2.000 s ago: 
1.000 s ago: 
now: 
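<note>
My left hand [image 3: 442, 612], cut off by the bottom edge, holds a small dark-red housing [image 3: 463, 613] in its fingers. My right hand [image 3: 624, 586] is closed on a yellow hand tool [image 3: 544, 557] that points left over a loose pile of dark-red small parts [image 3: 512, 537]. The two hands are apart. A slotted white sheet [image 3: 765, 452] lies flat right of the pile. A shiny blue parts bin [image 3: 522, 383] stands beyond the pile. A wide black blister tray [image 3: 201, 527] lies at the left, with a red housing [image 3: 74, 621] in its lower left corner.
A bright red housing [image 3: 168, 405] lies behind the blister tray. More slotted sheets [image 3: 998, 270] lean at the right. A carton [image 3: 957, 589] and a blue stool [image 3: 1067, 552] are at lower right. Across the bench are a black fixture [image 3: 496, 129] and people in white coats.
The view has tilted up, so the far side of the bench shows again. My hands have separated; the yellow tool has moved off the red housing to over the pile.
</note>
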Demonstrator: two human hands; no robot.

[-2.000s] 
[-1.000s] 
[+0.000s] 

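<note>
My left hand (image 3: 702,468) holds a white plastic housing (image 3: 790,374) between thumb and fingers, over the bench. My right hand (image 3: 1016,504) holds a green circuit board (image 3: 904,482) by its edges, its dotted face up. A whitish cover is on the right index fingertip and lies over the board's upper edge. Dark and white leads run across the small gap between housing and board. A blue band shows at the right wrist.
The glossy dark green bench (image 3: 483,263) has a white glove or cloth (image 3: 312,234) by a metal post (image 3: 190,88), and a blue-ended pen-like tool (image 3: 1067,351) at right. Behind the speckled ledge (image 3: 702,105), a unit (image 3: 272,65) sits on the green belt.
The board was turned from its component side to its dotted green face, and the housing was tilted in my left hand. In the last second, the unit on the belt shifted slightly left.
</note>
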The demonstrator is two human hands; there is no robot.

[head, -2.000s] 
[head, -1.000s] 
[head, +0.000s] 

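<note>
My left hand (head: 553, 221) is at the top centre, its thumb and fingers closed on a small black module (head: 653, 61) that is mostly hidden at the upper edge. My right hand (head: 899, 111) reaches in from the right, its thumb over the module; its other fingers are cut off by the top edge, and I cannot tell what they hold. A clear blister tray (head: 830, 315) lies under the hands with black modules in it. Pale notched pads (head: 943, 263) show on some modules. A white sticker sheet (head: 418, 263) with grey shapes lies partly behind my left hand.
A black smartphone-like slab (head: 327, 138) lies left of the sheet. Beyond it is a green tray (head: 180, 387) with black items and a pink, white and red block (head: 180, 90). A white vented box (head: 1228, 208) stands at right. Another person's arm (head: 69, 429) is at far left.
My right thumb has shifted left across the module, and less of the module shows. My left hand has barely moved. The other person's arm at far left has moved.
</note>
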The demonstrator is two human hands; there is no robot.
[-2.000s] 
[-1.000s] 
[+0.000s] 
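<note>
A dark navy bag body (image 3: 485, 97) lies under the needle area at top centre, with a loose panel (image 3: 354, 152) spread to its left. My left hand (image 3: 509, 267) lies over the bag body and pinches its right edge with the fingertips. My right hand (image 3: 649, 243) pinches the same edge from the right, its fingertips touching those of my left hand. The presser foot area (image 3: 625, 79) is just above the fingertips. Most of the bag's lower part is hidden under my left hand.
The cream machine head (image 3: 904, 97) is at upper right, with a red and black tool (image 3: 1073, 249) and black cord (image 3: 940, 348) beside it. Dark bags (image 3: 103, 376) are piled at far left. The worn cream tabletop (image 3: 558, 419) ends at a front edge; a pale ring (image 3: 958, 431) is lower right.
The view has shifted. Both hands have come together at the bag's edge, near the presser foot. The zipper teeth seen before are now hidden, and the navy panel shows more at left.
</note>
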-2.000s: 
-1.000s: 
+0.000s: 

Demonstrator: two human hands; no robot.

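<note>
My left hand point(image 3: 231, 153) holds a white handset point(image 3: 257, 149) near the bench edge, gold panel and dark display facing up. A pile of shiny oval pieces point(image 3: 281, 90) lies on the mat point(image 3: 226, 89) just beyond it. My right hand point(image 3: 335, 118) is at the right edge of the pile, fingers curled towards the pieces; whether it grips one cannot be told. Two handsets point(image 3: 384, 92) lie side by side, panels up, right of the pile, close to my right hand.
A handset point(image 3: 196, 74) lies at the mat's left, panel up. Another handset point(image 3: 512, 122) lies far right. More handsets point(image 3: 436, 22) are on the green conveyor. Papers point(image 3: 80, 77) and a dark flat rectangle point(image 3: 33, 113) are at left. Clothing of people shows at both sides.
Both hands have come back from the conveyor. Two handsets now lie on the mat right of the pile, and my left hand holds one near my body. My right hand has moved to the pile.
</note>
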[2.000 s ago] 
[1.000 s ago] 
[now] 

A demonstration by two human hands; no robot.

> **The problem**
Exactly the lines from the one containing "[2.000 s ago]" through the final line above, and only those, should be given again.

> **Exercise solution**
[2.000 s ago] 
[1.000 s ago] 
[now] 

A demonstration by two human hands; no robot.

This response is complete, and nothing else is pending.